The 13 residue hairpin (72–84) of model 1 of the refined structures was compared to solution-state NMR structures in the PDB (as of February 10th, 2016). baRNAba54 was used to search similar motifs, independent of sequence. Similarity was measured using the εRMSD, which reports on the relative distance and orientation of all pairs of interacting bases.

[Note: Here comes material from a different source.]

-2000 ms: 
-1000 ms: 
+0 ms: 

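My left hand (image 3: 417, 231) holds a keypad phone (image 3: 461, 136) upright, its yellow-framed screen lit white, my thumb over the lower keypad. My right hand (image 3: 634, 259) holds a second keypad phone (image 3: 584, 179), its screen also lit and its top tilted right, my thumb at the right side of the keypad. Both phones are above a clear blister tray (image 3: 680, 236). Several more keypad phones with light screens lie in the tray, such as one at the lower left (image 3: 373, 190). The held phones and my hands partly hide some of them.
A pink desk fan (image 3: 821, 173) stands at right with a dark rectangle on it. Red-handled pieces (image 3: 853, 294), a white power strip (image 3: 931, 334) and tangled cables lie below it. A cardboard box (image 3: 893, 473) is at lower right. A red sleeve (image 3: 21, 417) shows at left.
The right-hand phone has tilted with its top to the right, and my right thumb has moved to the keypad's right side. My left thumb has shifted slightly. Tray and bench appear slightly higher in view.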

Molecular dynamics simulations

Model 1 from the refined structures (29 nt) has been used as a starting structure for unrestrained molecular dynamics simulations (MD) of 400 nanoseconds length. The structure was solvated with water and neutralized with sodium ions. Water molecules were then replaced with ions to obtain a 0.1 mol/L concentration of NaCl, resulting in a solution of 18822 water molecules, 64 sodium and 36 chloride ions. After energy minimization, the system was subjected to a 400 ns unrestrained MD at constant temperature (T = 300 K) and pressure (P = 1 bar)55,56. All bonds were constrained, and snapshots were saved for later analysis every 4 ps57.

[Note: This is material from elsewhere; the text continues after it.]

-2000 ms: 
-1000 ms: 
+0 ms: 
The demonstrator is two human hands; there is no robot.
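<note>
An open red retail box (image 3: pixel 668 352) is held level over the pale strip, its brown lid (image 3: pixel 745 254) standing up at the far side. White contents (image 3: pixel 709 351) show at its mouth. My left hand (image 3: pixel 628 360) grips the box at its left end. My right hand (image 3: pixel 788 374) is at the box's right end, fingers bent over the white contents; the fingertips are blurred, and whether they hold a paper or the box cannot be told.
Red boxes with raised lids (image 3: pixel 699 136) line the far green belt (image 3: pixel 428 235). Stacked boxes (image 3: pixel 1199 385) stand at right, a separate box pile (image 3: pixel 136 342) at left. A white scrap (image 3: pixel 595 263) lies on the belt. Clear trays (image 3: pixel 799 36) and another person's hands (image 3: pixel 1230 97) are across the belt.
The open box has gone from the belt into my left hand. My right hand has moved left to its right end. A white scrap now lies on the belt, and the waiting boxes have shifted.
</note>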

Simulations were done with GROMACS 4.6.7 using the AMBER force field including the latest corrections for RNA58,59,60 and ions61.

Reweighting

The snapshots from the simulations were reweighted according to the maximum entropy principle62 such that the averaged reweighted ensemble satisfies all NOE distance restraints. The NOE intensities were classified as weak, medium and strong, corresponding to average distances rweak ≤ 6.5 Å, rmedium ≤ 5.0 Å and rweak ≤ 3.6 Å. Since NOEs are proportional to 1/r6 the NOEs from the simulation were calculated as  NOEi(t) = 1/ri(t)6 for all detectable pairs of hydrogens i, and corrected if their average was \(\langle NO{E}_{i}\rangle \le 1/{r}_{i,{intensity}}^{6}=NO{E}_{i,\exp }\) (intensity = weak, medium or strong).

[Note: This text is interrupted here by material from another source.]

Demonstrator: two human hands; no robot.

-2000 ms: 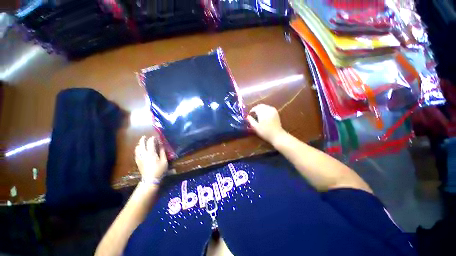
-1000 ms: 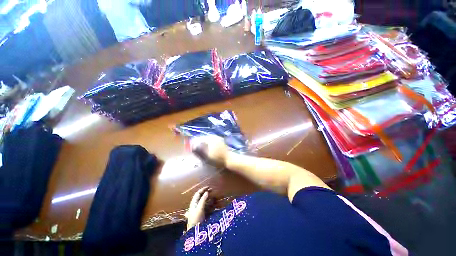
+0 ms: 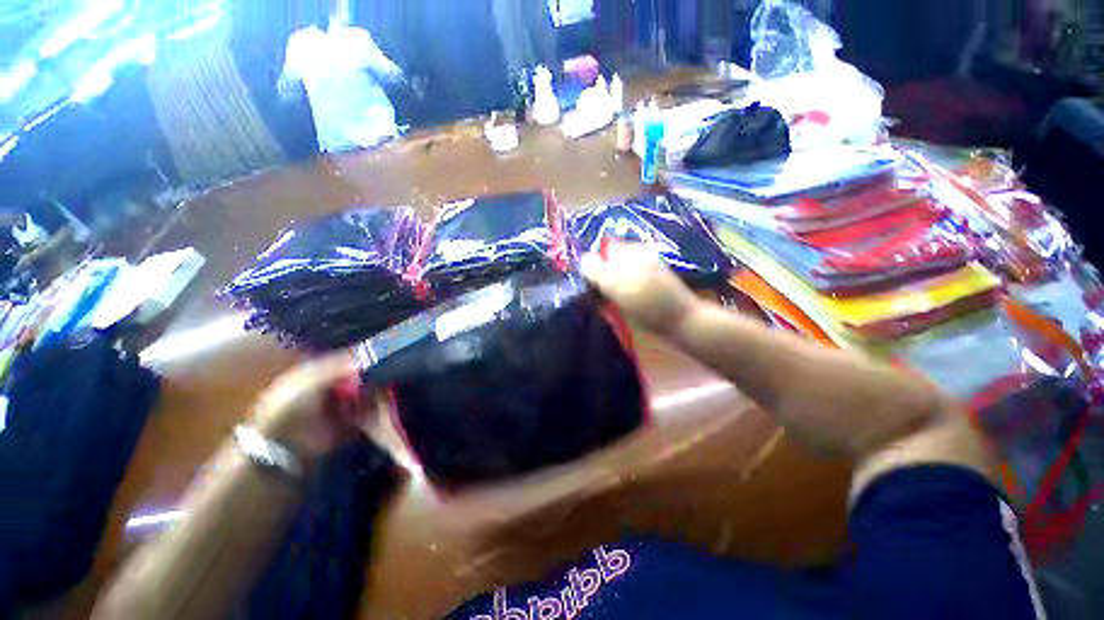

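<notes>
A bagged garment (image 3: 521,394), a dark square in a clear bag with red-pink edges, is held up in front of me above the brown table (image 3: 702,484). My left hand (image 3: 315,406) grips its upper left corner. My right hand (image 3: 630,285) grips its upper right corner and is blurred. Behind it stand stacks of bagged garments (image 3: 490,230) in a row, glossy black with red-pink edges. A dark folded garment (image 3: 321,527) lies below my left hand, partly hidden by my arm.
A larger dark garment heap (image 3: 67,430) lies at the left. Empty polybag piles (image 3: 872,242) stand at the right, with a black cloth bundle (image 3: 739,133) on top. Bottles, one blue (image 3: 653,148), stand at the far side. A person in white (image 3: 343,85) is beyond the table.
The bagged garment has been lifted off the table and now hangs between both hands near the stacks. My left hand has come up and taken one corner. The view has tilted up.
</notes>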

The weighted average value of each NOE is calculated as \(\langle NO{E}_{i}\rangle =\sum _{t}W(t)\cdot NO{E}_{i}(t)\) with \(W(t)=\exp \)\([-\sum _{i=1}^{N}{\lambda }_{i}\cdot NO{E}_{i}(t)]/\sum _{t\text{'}}\exp [-\sum _{i=1}^{N}{\lambda }_{i}\cdot NO{E}_{i}(t^{\prime} )]\). Lagrangian multipliers λ i were initialized to zero and updated according to \({\lambda }_{i}+=K\cdot [\langle NO{E}_{i}\rangle -(NO{E}_{i,\exp }+{\lambda }_{i}{\sigma }^{2})]\) with the operator += indicating that λ i is incremented by the amount on the right side. K is a constant with the value 10−5. σ accounts for errors in the experimental values and is equal to 0.563. If λ i becomes positive, it is set to zero. This cycle is repeated until all \(\langle NO{E}_{i}\rangle \ge NO{E}_{i,\exp }\).

Imino hydrogen bonds

Each simulation snapshot was weighted by the final set of weights W(t) which satisfied all NOE constraints. Hydrogen bonds involving imino protons (G:H1 and U:H3) were calculated as the sum of the weights of the snapshots in which the following criteria were satisfied: the distance between donor and acceptor had to be less than 3.5 Å and the angle hydrogen-donor-acceptor less than 30°. Each hydrogen bond has a stability value between 0 and 1.

Annotations

For the reweighted ensemble, annotations were calculated using baRNAba54. The stability of an annotation for a pair of bases was calculated as the sum of the weights of the snapshots in which the annotation was present, and is defined in the range from 0 to 1.

Data Availability

The coordinates for the family of the 10 lowest energy structures of the 29 nt RNA construct (CCUCGUGGUGGUUGUGAACCACCAUGUGG) have been deposited in the Protein Data Bank with the accession code 5LSN. Chemical shifts have been deposited in the Biological Magnetic Resonance Data Bank as the entry 34038.